BEGIN

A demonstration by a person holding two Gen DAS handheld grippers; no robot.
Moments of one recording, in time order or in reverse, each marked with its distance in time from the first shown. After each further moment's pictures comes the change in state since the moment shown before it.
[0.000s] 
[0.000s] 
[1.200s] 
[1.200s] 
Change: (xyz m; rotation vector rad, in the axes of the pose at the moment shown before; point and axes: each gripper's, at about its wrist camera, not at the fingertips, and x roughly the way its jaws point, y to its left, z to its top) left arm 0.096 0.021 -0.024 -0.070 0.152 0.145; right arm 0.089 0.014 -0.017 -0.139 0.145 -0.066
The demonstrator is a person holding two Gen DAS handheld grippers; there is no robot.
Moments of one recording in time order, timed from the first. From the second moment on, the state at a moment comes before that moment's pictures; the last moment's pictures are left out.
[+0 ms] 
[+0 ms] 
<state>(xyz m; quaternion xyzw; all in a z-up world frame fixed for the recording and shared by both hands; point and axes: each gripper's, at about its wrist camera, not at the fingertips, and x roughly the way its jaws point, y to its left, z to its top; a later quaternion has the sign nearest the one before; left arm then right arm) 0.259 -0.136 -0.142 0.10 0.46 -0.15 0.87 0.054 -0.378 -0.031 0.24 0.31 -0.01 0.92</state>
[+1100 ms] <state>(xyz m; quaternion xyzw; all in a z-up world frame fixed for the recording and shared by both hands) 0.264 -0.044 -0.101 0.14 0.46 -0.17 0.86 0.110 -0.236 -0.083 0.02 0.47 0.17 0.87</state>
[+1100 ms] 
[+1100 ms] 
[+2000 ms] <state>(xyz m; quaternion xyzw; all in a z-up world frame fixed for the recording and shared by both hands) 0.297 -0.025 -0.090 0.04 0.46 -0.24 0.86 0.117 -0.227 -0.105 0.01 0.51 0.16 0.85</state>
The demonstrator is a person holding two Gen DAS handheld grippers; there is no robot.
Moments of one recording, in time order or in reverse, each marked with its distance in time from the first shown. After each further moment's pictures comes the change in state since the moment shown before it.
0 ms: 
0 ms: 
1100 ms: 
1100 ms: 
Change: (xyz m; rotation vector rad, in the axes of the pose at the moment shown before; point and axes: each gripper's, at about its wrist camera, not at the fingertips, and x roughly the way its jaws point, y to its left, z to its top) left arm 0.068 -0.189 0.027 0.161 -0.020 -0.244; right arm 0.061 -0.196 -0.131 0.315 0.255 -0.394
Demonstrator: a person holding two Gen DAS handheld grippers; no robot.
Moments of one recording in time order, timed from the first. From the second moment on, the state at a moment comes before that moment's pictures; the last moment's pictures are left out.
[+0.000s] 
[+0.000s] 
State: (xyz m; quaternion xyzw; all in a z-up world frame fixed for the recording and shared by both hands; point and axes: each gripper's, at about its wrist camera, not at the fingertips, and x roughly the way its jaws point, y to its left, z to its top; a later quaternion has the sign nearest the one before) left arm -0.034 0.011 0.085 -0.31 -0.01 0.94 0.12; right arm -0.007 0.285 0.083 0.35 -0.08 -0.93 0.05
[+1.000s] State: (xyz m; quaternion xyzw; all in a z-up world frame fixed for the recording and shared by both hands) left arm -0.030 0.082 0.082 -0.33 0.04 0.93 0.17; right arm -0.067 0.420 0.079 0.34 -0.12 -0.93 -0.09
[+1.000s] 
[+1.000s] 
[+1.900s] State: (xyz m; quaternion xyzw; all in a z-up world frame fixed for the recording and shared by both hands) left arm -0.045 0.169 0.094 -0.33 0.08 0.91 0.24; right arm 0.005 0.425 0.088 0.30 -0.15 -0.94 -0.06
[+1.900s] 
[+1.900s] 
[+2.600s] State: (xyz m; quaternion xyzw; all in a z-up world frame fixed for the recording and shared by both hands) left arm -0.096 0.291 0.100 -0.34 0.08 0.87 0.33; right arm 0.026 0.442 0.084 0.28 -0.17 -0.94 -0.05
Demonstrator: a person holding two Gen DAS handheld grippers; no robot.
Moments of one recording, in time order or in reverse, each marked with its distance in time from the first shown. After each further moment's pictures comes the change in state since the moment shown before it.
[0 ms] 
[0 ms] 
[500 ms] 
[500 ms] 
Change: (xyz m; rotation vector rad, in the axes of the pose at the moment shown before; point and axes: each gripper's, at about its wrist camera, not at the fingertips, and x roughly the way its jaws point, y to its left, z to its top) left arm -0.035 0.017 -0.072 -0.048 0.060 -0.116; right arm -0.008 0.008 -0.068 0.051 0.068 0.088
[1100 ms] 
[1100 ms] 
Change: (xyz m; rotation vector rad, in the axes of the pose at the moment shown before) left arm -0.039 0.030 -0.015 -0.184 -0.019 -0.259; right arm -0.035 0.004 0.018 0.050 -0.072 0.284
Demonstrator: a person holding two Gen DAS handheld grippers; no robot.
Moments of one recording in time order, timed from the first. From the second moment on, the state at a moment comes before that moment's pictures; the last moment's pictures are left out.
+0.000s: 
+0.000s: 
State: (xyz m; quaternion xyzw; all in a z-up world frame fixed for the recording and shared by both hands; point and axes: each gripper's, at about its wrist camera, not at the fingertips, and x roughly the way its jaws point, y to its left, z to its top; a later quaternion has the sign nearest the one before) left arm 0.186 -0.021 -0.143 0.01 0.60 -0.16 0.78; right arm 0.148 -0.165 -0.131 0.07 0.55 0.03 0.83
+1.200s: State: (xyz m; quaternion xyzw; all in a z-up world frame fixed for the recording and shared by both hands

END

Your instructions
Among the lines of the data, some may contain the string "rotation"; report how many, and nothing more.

Your solution
4